**Goal of the exercise**
Give again, exactly as written, each line of the material below starting at the line that contains "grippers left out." and ending at the line that contains "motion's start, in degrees". Both ends count, and no other line does.

**Records to use**
== Segment start ==
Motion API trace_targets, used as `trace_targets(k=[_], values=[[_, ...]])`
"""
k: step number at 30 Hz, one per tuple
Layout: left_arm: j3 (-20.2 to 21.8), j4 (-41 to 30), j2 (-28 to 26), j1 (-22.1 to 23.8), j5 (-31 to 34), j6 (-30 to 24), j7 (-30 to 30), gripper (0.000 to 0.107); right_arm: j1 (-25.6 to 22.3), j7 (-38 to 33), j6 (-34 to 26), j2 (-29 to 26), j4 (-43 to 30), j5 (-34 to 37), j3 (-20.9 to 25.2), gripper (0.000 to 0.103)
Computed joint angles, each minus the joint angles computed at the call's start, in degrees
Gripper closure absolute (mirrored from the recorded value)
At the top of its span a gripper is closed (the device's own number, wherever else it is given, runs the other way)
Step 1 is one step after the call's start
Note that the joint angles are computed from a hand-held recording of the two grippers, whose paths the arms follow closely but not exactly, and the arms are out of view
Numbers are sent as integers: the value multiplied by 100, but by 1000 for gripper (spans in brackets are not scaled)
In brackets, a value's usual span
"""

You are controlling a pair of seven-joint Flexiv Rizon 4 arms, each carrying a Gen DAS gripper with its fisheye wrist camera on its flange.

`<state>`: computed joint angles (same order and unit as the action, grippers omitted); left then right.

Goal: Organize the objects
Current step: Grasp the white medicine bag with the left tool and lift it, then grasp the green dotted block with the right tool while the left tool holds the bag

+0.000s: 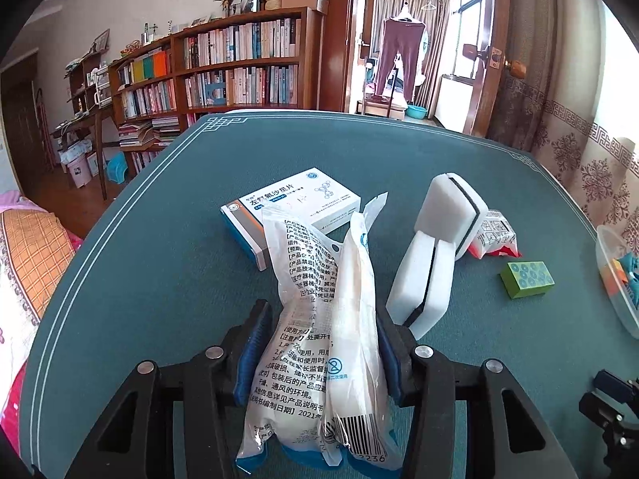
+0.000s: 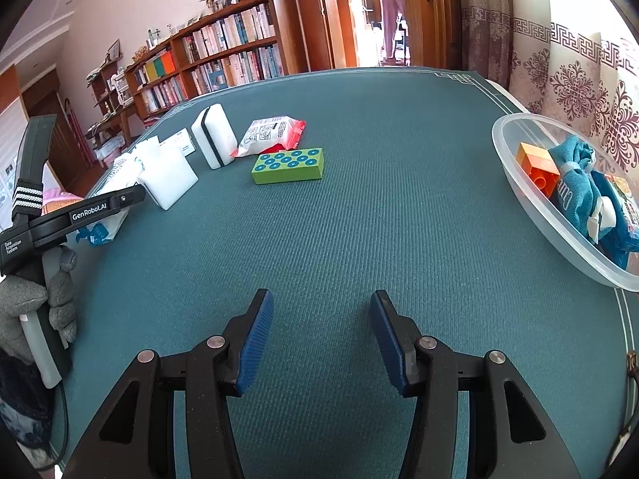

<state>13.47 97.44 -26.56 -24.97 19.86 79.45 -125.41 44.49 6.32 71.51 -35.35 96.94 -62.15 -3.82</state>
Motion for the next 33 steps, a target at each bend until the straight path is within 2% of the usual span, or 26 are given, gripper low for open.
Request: trace_targets(k=[7, 12, 17, 22, 25, 33], values=[[336, 83, 67, -181, 184, 193, -519, 55, -41, -463, -88, -271, -504, 462, 64, 51], [253, 102, 50, -90, 130, 194, -598, 55, 62, -911, -340, -528, -959, 792, -18, 51], [288, 71, 31, -126, 166, 220, -665, 55, 81, -1149, -640, -817, -1485, 1129, -124, 41], [322, 36, 2, -180, 234, 195, -701, 55, 58, -1569, -866, -1171, -2141, 1514, -120, 37], [319, 42, 5, -182, 246, 206, -719, 55, 80, -1847, -987, -1414, -2560, 1696, -149, 30], [219, 100, 19, -88, 138, 256, -645, 55, 160, -2622, -1665, -1939, -3452, 2206, -146, 29]])
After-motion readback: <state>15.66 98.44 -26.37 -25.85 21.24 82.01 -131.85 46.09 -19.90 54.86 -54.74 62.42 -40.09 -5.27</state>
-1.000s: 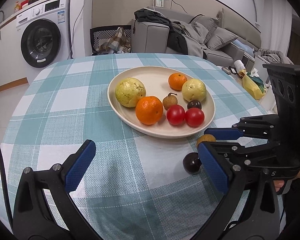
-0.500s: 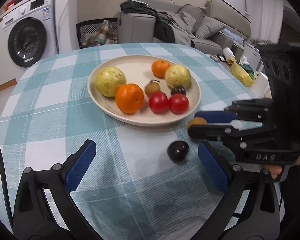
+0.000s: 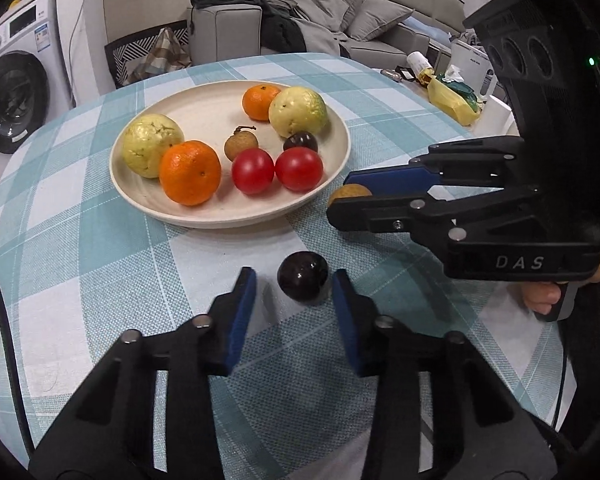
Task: Organize fruits
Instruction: 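Carry the plum and kiwi onto the plate and open both grippers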
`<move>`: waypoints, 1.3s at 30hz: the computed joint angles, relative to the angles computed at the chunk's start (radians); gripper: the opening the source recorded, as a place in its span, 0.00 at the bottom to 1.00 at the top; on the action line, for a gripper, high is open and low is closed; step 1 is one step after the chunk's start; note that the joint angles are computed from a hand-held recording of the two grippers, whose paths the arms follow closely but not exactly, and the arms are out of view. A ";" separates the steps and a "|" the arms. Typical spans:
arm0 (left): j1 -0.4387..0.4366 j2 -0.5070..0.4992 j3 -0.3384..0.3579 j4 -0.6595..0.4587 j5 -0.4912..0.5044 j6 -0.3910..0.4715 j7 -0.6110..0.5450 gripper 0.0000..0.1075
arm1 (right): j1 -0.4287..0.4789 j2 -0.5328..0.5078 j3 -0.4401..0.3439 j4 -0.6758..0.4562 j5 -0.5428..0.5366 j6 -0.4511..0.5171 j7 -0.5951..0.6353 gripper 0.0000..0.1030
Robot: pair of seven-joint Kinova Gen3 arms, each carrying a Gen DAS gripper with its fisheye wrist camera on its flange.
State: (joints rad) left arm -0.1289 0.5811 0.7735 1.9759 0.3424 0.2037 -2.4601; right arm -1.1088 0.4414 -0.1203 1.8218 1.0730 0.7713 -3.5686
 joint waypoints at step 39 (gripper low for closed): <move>-0.142 0.074 0.176 0.028 -0.196 -0.252 0.265 0.21 | 0.002 0.028 -0.031 -0.038 0.129 0.114 -0.129 0.28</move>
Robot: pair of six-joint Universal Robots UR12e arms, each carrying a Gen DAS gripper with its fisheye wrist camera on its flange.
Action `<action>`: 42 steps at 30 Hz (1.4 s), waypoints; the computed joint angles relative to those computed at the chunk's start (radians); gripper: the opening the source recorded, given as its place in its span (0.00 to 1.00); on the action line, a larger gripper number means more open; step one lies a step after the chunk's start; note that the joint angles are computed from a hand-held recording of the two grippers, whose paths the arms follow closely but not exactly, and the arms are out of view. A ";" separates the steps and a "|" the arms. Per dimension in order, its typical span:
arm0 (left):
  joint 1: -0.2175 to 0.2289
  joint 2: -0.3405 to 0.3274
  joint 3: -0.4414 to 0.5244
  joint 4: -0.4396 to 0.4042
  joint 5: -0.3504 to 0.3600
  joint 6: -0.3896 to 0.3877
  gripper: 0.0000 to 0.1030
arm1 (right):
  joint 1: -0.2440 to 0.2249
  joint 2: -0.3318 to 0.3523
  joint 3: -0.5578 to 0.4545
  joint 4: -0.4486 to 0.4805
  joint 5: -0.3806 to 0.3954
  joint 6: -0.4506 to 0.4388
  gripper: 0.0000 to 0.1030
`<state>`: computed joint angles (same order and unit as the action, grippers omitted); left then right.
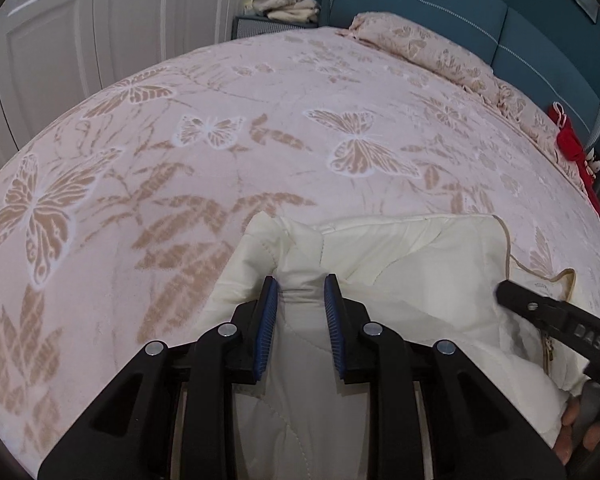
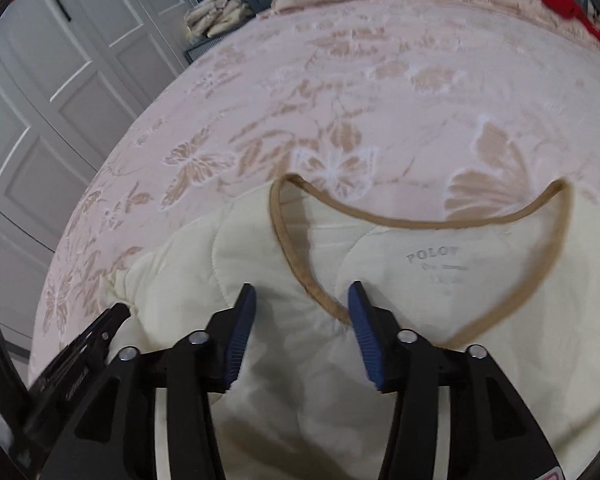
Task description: Fold large clothes
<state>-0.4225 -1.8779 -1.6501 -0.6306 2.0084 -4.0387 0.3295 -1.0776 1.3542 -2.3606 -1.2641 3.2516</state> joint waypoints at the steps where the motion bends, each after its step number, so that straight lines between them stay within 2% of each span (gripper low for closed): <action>1: 0.000 -0.002 -0.003 0.010 0.005 0.001 0.23 | 0.002 0.001 0.004 -0.014 0.004 -0.002 0.48; 2: 0.000 -0.004 -0.003 0.019 0.008 0.002 0.23 | 0.002 -0.002 0.013 -0.031 0.008 -0.013 0.38; 3: -0.002 -0.004 -0.006 0.027 0.012 0.001 0.23 | 0.003 -0.002 0.012 -0.033 0.012 -0.024 0.08; 5: -0.004 -0.004 -0.011 0.040 0.017 0.002 0.23 | 0.001 -0.007 0.022 -0.051 0.040 -0.045 0.08; 8: -0.005 -0.003 -0.019 0.058 0.020 -0.001 0.23 | -0.006 -0.031 0.071 -0.185 0.051 -0.028 0.05; 10: -0.007 -0.005 -0.019 0.059 0.026 0.000 0.23 | -0.010 -0.037 0.088 -0.229 0.049 -0.009 0.04; 11: -0.008 -0.007 -0.016 0.055 0.029 0.003 0.23 | -0.006 -0.034 0.088 -0.223 0.024 -0.011 0.04; 13: -0.010 -0.006 -0.014 0.045 0.037 0.005 0.23 | 0.005 -0.012 0.059 -0.148 -0.023 -0.020 0.04; 16: -0.015 -0.012 -0.001 0.016 0.052 0.006 0.23 | 0.004 0.002 0.031 -0.092 -0.021 -0.002 0.04; 17: -0.016 -0.013 0.002 0.006 0.056 0.007 0.23 | 0.000 -0.003 0.034 -0.097 -0.017 0.015 0.06; 19: -0.017 -0.015 0.005 0.000 0.061 0.009 0.23 | -0.011 -0.032 0.076 -0.179 -0.029 0.063 0.11; 20: -0.016 -0.013 0.004 0.004 0.059 0.009 0.23 | -0.023 -0.056 0.113 -0.252 -0.043 0.099 0.17; 22: -0.018 -0.007 0.009 0.003 0.062 0.014 0.26 | -0.057 -0.097 0.167 -0.315 -0.021 0.165 0.18; 23: -0.025 -0.001 0.018 -0.013 0.078 0.028 0.30 | -0.081 -0.120 0.192 -0.323 -0.018 0.202 0.18; 25: -0.041 0.006 0.036 -0.022 0.116 0.072 0.32 | -0.117 -0.148 0.215 -0.303 -0.029 0.221 0.19; 26: -0.050 0.008 0.051 -0.014 0.123 0.102 0.37 | -0.135 -0.161 0.223 -0.280 -0.052 0.213 0.24; 27: -0.054 0.007 0.065 -0.007 0.118 0.123 0.43 | -0.149 -0.169 0.227 -0.262 -0.081 0.202 0.34; 29: -0.063 -0.012 0.120 0.021 0.062 0.171 0.71 | -0.167 -0.173 0.223 -0.229 -0.122 0.186 0.50; 30: -0.064 -0.024 0.144 0.031 0.024 0.185 0.76 | -0.174 -0.170 0.214 -0.204 -0.143 0.188 0.56; 31: -0.062 -0.046 0.181 0.035 -0.049 0.206 0.83 | -0.179 -0.167 0.212 -0.194 -0.152 0.192 0.56; 32: -0.062 -0.073 0.225 0.024 -0.104 0.221 0.84 | -0.184 -0.163 0.207 -0.185 -0.161 0.198 0.56; 36: -0.074 -0.195 0.396 -0.082 -0.198 0.286 0.84 | -0.194 -0.140 0.197 -0.168 -0.166 0.180 0.56; 37: -0.075 -0.220 0.429 -0.107 -0.221 0.292 0.84 | -0.195 -0.138 0.196 -0.164 -0.163 0.171 0.53; 38: -0.074 -0.253 0.472 -0.144 -0.261 0.297 0.84 | -0.191 -0.135 0.196 -0.165 -0.169 0.160 0.45; 39: -0.071 -0.278 0.504 -0.177 -0.296 0.302 0.83 | -0.189 -0.130 0.197 -0.173 -0.169 0.142 0.31; 40: -0.072 -0.293 0.523 -0.200 -0.313 0.302 0.76 | -0.186 -0.130 0.200 -0.177 -0.168 0.133 0.24; 41: -0.071 -0.318 0.552 -0.235 -0.341 0.309 0.68 | -0.185 -0.128 0.204 -0.188 -0.165 0.126 0.10; 42: -0.073 -0.331 0.567 -0.252 -0.361 0.309 0.64 | -0.186 -0.128 0.208 -0.197 -0.158 0.122 0.02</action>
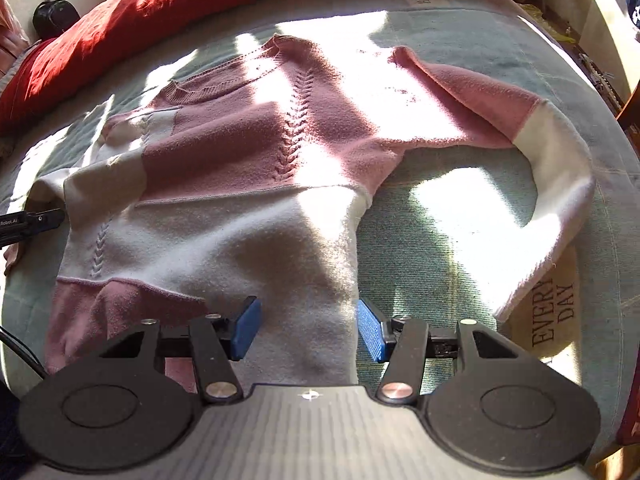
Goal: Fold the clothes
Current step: 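Grasp the pink hem of the sweater with the left gripper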
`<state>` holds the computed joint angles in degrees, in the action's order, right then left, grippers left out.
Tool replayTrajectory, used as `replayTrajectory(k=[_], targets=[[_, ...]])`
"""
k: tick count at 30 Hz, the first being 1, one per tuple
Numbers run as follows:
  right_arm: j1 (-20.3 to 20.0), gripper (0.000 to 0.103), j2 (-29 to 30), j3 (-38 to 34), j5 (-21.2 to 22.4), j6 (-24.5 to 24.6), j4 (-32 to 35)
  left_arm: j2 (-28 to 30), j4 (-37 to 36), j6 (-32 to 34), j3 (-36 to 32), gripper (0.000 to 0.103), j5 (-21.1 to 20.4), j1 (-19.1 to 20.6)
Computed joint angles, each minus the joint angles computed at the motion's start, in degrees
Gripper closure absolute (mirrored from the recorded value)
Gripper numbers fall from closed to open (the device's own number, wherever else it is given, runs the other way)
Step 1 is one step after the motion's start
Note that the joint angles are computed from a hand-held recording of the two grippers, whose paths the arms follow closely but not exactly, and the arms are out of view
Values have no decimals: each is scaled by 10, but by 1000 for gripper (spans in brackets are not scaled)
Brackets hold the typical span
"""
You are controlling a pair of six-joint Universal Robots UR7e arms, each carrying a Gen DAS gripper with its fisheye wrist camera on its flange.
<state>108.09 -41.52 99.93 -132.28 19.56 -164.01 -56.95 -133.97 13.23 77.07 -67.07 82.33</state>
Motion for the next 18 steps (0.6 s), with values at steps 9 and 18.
replayTrajectory(k=[9, 18], targets=[[-10, 48, -13, 44, 15, 19, -32, -58, 44, -86, 97, 54, 68, -7], [-18, 48, -18, 74, 46, 36, -57, -91, 63, -92, 158, 65, 108, -28]])
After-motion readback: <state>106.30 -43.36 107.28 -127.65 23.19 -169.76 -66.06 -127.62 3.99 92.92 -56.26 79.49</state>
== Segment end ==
**Response to the task**
`<state>` holds the computed joint angles in degrees, in the action's order, right then left, grippers left out.
Tool replayTrajectory, used as `replayTrajectory(k=[_], targets=[[_, ...]])`
"""
k: tick count at 30 Hz, the first being 1, one per tuple
Numbers run as follows:
  right_arm: j1 (-20.3 to 20.0), gripper (0.000 to 0.103), j2 (-29 to 30), j3 (-38 to 34), j5 (-21.2 to 22.4), j6 (-24.5 to 24.6), j4 (-32 to 35)
  left_arm: j2 (-28 to 30), j4 (-37 to 36), j6 (-32 to 34), j3 (-36 to 32), gripper (0.000 to 0.103), j5 (-21.1 to 20.4), j1 (-19.1 to 20.6)
Computed joint angles, each minus the joint angles computed at the motion's start, in degrees

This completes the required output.